I recently posted something on my wall with a calculus expression in it.  One of my cousins said "It's things like this that make me not want to learn anymore."  I was floored.  Nothing personal against that cousin, in fact I have found this to be a very common reaction among people in general.  When someone comes across something that makes them think one of the first reactions is to avoid it at all costs.  Why is thinking something people never do?  Is it really so hard to go back and look at someone's political history and see what they've done with their past, then use that information to determine whether there's any credibility to what they're currently saying?

As you know, I've condemned arguments against gay marriage many times for being illogical.  This is another example of where people don't bother to try logic and use the power of reason.  One of my favorite tactics that I've seen used all over the political sphere is to accuse "the other guy" of what one is oneself guilty of.  For example, all the time my dad tells me about how liberals do this that, and the other and the whole time I'm just thinking "Conservatives do that too, dad."  But, in the context of gay marriage, the accusation is actually laughable.  Religious people claim that gay rights activists want to take away religious freedom and tell religious people what to do with their life.  I would like to know how this is ever accepted as reason.  How is pushing for the right to marry someone of the same sex have anything to do with religion?  How would such legalization infringe on anyone's right to worship as they choose?  And how is that telling anyone how they should live their life?  Quite to the contrary, it is opponents of gay marriage that want to tell me how to live my life by telling me that I can't marry the man I want to marry.  They want to take away my freedom.  Me being married to Conrad is no threat to any religion nor to anyone's right to worship as they choose.  The two of us married together will not close down any churches or stop any worship services.  We won't make people marry someone of the same sex if they don't want to.  I mean, honestly, this is one of the rare cases where the person making the accusation is the one guilty and the one being accused is entirely innocent.  (Usually, from what I've seen in the political sphere, both accuser and the accused are simultaneously guilty, and often they each accuse the other.)

A few times now I've stressed the importance of thinking for yourself.  It's actually quite frustrating to me when I see people who don't care about finding out what's true and what's false, people who just believe the first answer that comes along, or the one that fits into their own world view, or the easiest answer, or the most convenient.  Truth is rarely easy, nor convenient, nor does it always fit into our own world view.  Sometimes the truth is hard to accept, sometimes it takes an open mind--requiring you to actually think outside of the box of your own world view.

So, while I'll keep searching for answers to my questions, such as the one concerning flippy-floppy candidates versus consistent candidates, I do believe I have at least one plausible answer for that question.
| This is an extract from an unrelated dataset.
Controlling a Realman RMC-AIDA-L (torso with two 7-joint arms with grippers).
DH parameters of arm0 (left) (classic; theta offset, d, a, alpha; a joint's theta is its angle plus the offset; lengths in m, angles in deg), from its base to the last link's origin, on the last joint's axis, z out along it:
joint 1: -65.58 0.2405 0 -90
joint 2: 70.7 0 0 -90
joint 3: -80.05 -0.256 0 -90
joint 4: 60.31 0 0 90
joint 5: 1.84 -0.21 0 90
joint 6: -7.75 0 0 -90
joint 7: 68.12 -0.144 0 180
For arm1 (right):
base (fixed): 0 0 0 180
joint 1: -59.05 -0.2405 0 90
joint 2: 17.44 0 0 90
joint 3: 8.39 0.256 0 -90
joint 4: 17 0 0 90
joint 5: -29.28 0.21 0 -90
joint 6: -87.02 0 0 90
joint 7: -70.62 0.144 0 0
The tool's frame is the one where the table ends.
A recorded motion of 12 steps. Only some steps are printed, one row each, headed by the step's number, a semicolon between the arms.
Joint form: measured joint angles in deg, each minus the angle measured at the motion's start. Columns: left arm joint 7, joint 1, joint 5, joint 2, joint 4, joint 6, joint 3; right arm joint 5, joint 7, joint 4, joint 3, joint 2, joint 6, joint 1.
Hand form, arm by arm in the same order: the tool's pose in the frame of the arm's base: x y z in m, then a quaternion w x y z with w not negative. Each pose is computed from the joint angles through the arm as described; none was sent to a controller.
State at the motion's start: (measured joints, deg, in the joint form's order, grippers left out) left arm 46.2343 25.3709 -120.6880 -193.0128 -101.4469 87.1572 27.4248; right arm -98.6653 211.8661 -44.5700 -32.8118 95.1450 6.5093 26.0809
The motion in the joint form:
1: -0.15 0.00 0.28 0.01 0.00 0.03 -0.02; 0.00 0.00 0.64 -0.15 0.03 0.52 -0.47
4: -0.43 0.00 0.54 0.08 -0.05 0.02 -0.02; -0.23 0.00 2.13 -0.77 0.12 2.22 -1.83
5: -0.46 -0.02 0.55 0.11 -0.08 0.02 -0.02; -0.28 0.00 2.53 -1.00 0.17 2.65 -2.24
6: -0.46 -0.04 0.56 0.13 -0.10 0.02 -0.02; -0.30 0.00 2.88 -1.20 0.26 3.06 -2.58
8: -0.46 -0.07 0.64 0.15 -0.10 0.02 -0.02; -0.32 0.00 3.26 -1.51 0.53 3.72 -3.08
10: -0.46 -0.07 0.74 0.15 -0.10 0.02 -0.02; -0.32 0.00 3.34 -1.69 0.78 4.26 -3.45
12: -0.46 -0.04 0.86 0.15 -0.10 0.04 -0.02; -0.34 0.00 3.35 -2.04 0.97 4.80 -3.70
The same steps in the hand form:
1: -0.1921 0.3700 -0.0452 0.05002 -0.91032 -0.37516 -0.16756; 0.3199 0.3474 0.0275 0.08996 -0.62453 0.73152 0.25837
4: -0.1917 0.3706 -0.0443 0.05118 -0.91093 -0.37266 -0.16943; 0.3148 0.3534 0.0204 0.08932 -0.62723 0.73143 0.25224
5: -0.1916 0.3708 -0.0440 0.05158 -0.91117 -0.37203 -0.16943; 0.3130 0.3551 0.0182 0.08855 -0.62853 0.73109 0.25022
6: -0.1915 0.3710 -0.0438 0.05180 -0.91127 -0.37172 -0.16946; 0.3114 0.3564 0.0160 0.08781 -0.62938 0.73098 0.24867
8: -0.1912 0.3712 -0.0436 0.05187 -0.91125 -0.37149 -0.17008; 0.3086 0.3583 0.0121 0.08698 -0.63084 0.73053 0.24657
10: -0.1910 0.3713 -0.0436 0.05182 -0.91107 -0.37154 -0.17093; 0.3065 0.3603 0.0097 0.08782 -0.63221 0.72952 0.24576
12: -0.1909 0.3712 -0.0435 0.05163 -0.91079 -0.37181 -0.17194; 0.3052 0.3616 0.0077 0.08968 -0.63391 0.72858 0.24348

People just want what's easy, and believing the words coming out of the mouth of the man talking to you at the moment is easier than trying to decide whether he really means them, actually researching out all of the candidates and what they have done with their past.  Trying to figure out which candidate best aligns with your own views is difficult, and so that path isn't often tried.  But, watching the TV and deciding which one tells you the things you want to hear most is easy, so that's what people resort to.  It's sad, really.